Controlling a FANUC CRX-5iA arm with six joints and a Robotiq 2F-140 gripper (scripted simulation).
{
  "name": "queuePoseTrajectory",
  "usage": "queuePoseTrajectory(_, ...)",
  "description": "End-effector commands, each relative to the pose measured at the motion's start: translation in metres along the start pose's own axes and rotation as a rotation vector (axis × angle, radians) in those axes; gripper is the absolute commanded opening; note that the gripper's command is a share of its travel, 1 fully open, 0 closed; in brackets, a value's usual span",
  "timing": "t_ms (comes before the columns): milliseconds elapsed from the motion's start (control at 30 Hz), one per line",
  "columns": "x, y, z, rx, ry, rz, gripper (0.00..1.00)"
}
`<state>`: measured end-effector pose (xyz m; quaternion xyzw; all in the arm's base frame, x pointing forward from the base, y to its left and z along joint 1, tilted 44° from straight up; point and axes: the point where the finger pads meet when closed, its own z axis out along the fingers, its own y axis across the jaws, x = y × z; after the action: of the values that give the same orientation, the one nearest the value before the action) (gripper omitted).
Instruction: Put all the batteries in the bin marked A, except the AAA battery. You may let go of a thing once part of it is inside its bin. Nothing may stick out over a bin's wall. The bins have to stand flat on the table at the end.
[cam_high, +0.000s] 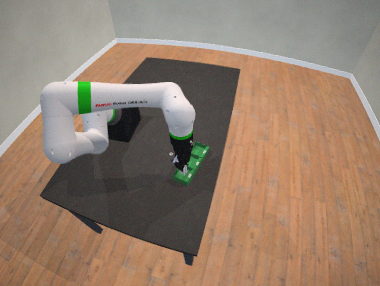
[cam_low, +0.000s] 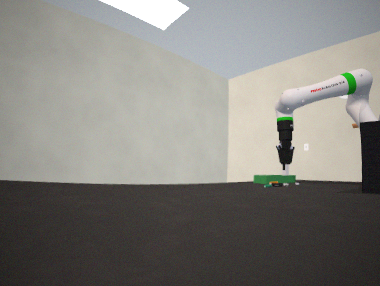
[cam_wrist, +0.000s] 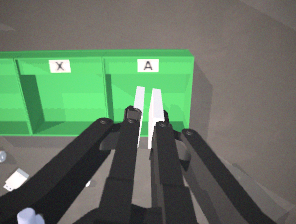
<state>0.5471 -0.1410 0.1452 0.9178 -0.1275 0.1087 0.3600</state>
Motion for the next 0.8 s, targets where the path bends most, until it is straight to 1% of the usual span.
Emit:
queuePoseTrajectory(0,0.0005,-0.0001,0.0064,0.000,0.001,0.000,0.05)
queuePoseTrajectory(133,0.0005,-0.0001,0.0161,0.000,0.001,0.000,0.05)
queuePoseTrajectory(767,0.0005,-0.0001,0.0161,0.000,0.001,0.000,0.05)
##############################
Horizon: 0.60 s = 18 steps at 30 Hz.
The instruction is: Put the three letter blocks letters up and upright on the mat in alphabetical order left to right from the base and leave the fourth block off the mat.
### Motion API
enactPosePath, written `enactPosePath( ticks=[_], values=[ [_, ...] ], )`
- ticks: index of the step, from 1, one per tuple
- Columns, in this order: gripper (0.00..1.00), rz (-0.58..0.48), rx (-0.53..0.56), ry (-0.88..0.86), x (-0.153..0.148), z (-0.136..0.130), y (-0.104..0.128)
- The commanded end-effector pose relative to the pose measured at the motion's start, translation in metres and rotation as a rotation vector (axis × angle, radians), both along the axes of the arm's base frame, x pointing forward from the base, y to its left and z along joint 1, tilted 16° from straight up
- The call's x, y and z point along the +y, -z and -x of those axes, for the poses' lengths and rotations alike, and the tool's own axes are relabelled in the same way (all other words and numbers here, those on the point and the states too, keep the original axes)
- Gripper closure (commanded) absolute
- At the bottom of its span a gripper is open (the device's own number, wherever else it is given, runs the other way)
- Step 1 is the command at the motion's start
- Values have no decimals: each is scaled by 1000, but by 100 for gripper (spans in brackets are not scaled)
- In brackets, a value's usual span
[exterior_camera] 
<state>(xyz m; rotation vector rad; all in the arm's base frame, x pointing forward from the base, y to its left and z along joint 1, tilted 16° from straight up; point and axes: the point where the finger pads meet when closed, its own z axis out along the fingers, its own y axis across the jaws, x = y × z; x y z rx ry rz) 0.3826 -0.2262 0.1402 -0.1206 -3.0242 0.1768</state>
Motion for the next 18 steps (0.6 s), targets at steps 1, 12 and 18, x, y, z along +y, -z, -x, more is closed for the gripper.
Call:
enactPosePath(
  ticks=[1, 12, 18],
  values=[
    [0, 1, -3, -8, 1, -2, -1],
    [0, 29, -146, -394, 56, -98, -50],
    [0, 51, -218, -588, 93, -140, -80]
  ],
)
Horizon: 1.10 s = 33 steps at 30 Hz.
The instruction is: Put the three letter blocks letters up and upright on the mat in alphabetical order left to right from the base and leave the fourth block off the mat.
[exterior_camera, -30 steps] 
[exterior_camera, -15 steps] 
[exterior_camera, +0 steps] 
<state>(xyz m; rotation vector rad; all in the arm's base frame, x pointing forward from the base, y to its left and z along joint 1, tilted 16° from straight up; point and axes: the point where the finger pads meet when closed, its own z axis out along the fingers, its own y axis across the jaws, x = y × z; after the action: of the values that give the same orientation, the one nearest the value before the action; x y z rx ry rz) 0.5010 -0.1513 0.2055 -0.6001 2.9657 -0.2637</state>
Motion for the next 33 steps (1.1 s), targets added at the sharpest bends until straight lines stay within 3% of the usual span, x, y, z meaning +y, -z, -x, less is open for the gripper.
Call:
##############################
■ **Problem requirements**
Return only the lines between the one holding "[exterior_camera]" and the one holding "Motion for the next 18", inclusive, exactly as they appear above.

■ **Output for this exercise**
[exterior_camera] 
<state>(xyz m; rotation vector rad; all in the arm's base frame, x pointing forward from the base, y to its left and z along joint 1, tilted 16° from straight up; point and axes: the point where the finger pads meet when closed, its own z axis out along the fingers, its own y axis across the jaws, x = y × z; x y z rx ry rz) 0.3826 -0.2262 0.1402 -0.1206 -3.0242 0.1768</state>
Motion for the next 18 steps (0.6 s), targets at steps 1, 12 and 18, x, y, z along +y, -z, -x, more is closed for the gripper.

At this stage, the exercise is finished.